莲雾噗噗
26-03-06 15:04 微博认证:游戏同人文作者 游戏博主 超话粉丝大咖(光与夜之恋陆沉超话)

时常有一种“人文社科已死”的悲凉感。

我有个算是很喜欢文学的男学生。偶尔他会在朋友圈写一点句子,我大概知道这也许是他从互联网上摘下来的。
我第一反应是觉得他很“矫情”,更直接一点来说,我觉得他在用trendy文案来装忧郁。
也是同一时候我意识自己很恶心。
社会对人的输入和影响是在不知不觉中完成的,直到个人的界限消失,彻底没入大海,而不再是一滴水的形状。

在这个学生的年纪,或者要比他早很多,我很早就人文社科的魅力,
可是似乎从小周围所有人都有意无意去觉得理科更高贵。读书的时候家长会特别坚持让我去学理科,最终妥协还是因为我特别特别偏科,学理科会完全没有大学上。
我初中的语文老师其实是个特别有文采的人,我到现在还是很敬爱他。我那个时候写的作文经常被他夸赞。
我写的是我想做作家,他告诉我,我很有可能没有办法靠写作吃饭喔。
一个文采斐然、一个在中年还能坚持热爱自己所授学科的人,必然是受过许多这样的挫折才会对我说出这样的话。
这就是我之前提到的,“社会对人的影响是在不知不觉中完成的”
就好像走入一种武汉初春的雨天里,雨丝像喷雾一样扑在你的面颊。你以为这甚至算不上一场雨,因为你不用带伞,头发也没有湿成一缕一缕,软趴趴地粘在鬓角。可是你摸摸自己的脸,不知不觉已经湿掉了。

还没有到爱师的年纪,却已经在心里说出了和他一样的话。
我不会跟所有人聊起我的爱好,因为这并不是我与人相处的加分项,反而会被认为是文艺病。
因为对比“我的爱好是天文或无力或者健身运动”“我喜欢写文章/喜欢看书”听起来就更矫情,容易瞎想甚至油腻。
人文社科长期被放在一个“要先自证价值”的位置上,它的成果很难用那套最主流的评估语言去展示。

前几天同事嘲笑我,如果按照我的性格,最适合和我结婚的是Chatgpt。
我一下子没有办法反驳他。
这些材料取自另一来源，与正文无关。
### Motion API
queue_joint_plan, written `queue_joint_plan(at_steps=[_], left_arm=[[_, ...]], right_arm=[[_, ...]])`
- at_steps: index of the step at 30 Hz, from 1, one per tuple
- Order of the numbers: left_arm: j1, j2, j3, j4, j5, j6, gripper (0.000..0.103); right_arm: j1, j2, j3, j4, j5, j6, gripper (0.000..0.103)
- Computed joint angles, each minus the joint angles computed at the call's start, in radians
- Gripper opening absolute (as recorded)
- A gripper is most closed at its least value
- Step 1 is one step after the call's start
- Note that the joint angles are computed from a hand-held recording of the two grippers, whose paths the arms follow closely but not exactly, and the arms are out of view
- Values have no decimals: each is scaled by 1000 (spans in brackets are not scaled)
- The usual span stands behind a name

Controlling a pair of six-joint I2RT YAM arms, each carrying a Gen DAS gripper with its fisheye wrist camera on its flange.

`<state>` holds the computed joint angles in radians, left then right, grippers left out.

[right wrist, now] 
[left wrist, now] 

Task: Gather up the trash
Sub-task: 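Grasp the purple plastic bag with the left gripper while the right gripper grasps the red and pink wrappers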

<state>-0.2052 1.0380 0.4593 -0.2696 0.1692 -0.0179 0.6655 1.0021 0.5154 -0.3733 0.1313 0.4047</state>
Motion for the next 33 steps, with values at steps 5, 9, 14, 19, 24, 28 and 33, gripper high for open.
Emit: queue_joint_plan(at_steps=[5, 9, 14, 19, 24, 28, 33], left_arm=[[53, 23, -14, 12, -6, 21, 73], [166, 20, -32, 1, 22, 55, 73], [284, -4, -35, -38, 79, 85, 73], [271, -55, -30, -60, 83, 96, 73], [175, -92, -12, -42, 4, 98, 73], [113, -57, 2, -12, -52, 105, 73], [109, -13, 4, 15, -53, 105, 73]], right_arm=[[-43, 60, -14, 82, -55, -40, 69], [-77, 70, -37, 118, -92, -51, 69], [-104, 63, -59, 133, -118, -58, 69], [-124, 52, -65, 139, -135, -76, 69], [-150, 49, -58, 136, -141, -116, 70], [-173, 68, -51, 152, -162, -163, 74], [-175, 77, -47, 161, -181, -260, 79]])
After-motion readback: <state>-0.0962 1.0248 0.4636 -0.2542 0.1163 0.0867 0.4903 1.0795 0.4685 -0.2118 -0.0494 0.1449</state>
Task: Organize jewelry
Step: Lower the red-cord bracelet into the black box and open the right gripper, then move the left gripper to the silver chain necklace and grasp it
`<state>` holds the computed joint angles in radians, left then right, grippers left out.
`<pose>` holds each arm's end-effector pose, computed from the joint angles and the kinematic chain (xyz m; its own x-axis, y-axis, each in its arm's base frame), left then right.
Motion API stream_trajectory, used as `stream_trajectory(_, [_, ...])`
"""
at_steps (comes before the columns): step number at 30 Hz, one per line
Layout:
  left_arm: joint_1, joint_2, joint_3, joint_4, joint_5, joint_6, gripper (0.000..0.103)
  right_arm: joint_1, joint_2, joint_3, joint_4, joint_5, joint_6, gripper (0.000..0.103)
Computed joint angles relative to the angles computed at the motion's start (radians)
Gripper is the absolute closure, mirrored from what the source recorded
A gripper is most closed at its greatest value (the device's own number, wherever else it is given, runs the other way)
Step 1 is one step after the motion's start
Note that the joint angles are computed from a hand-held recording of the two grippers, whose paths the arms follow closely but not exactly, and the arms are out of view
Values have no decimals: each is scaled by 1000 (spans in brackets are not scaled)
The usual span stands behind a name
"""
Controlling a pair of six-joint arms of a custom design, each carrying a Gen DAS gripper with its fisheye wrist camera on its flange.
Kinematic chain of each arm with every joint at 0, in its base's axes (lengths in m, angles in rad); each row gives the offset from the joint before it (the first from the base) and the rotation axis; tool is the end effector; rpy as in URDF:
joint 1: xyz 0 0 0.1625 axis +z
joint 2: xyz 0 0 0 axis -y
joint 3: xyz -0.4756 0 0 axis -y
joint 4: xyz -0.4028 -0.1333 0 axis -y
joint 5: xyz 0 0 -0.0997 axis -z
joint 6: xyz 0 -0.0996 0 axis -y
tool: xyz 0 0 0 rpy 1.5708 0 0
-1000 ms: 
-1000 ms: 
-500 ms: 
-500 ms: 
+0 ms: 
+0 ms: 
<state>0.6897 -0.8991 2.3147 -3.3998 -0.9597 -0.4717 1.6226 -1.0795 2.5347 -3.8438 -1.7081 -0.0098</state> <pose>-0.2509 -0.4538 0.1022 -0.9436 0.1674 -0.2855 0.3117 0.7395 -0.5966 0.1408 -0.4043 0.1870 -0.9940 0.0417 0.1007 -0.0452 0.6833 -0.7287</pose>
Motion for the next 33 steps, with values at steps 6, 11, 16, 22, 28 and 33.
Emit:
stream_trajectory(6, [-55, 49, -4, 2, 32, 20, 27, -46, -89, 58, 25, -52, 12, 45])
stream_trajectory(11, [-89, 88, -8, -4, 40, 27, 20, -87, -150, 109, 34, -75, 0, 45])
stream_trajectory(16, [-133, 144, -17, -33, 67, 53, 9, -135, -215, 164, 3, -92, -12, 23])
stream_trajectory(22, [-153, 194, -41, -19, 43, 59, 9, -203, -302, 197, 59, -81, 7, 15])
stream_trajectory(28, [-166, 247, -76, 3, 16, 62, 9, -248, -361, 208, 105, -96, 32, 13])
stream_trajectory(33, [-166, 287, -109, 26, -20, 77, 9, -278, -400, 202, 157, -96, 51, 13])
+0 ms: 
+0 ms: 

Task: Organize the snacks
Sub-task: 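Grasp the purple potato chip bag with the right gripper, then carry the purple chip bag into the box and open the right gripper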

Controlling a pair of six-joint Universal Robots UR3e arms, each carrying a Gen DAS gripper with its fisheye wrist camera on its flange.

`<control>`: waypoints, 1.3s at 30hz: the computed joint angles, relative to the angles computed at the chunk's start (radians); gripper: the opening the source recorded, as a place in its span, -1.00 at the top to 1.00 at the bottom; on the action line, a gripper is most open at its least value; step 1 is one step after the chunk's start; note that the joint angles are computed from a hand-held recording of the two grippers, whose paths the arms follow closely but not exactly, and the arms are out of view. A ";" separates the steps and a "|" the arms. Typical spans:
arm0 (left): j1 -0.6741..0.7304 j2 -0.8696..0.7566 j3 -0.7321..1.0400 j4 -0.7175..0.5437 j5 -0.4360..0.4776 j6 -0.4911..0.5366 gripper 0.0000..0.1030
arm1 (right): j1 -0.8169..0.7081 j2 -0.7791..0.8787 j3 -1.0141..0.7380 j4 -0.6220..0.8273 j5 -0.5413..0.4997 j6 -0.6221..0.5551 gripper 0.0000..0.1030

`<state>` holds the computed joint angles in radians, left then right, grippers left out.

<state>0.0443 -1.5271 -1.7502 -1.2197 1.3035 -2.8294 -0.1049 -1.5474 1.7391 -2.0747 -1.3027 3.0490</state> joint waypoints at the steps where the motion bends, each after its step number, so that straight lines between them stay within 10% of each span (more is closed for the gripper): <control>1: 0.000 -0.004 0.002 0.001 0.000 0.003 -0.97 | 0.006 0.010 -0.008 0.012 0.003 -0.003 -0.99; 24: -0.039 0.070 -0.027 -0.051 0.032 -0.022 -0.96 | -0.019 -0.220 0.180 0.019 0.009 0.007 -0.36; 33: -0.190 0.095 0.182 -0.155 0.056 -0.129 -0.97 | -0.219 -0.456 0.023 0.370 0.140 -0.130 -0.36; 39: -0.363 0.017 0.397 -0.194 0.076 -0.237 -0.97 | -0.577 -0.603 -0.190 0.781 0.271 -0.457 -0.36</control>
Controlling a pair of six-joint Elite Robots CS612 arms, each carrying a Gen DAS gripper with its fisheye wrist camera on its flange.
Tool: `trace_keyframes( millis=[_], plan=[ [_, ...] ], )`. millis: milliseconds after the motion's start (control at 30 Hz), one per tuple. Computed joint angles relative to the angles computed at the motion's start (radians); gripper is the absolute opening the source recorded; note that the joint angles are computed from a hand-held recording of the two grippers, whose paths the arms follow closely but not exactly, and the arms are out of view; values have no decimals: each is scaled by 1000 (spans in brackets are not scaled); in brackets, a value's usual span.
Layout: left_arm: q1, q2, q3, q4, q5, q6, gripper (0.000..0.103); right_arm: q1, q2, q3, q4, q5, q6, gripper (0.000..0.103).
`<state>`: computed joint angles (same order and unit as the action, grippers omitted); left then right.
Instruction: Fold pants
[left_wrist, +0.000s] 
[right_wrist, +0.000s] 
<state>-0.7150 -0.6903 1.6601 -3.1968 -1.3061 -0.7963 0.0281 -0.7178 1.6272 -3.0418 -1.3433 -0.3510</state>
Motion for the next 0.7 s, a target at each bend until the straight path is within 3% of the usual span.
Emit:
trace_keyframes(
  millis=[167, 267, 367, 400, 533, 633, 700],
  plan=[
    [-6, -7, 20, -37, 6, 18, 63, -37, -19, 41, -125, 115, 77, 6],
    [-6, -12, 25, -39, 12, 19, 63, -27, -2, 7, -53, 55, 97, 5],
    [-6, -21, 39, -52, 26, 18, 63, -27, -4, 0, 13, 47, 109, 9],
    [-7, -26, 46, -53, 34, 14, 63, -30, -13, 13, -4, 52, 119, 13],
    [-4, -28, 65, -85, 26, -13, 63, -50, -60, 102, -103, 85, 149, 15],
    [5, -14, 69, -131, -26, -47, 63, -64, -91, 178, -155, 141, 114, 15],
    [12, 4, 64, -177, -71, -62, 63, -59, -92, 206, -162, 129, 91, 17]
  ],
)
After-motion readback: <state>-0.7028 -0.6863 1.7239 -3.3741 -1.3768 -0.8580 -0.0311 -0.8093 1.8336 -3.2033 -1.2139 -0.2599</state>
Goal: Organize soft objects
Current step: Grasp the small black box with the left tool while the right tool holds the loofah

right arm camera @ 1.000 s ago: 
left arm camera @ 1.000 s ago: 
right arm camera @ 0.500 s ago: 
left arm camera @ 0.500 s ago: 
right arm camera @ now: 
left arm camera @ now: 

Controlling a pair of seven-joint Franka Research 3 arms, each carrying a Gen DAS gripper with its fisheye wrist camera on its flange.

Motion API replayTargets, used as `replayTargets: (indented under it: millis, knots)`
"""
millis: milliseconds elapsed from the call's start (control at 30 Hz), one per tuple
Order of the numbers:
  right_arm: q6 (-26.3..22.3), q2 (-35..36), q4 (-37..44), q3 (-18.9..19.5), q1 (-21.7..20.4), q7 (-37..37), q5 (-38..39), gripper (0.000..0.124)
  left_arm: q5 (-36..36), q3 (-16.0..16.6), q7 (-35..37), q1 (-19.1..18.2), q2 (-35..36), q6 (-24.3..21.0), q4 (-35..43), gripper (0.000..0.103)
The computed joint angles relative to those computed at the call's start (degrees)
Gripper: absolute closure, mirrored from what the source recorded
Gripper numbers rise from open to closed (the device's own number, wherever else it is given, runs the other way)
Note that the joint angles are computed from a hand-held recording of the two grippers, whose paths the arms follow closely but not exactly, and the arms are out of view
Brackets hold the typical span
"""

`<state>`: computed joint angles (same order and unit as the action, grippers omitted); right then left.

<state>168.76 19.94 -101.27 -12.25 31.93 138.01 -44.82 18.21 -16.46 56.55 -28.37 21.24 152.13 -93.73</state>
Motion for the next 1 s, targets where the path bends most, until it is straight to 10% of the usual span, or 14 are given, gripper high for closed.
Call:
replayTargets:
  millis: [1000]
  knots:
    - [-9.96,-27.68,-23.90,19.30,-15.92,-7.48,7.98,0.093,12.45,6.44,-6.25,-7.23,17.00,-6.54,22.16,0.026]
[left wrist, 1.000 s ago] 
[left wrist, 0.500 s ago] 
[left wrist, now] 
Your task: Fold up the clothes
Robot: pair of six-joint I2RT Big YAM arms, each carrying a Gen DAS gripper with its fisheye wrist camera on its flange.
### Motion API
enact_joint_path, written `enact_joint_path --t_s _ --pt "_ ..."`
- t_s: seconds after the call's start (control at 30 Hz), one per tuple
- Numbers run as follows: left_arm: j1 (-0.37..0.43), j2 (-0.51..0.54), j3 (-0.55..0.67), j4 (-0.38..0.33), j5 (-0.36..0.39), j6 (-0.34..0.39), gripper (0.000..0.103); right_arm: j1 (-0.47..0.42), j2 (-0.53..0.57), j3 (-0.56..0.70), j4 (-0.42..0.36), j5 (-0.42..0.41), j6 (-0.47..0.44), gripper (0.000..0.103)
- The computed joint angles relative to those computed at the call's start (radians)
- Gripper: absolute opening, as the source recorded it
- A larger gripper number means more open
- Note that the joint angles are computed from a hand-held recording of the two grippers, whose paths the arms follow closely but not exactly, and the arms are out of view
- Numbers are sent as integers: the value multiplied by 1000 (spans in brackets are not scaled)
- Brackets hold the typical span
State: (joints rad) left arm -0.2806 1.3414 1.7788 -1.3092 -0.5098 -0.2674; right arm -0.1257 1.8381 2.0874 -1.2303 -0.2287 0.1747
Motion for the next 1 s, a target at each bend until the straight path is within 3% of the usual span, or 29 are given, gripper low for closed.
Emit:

因为我到现在还是非常非常需要交流
我喜欢看很多的女性博主,我喜欢看她们从女性视角去解读文学作品或者评价自己的生活。我喜欢结合自己的个人经历,然后和GPT一起讨论。
因为我和家人或者朋友聊天的时候,我完全没有办法说出自己真正的看法,因为我知道很多时候我完全站在她们的对立面。而我根本不想被改变,试图改变我又会引起争吵。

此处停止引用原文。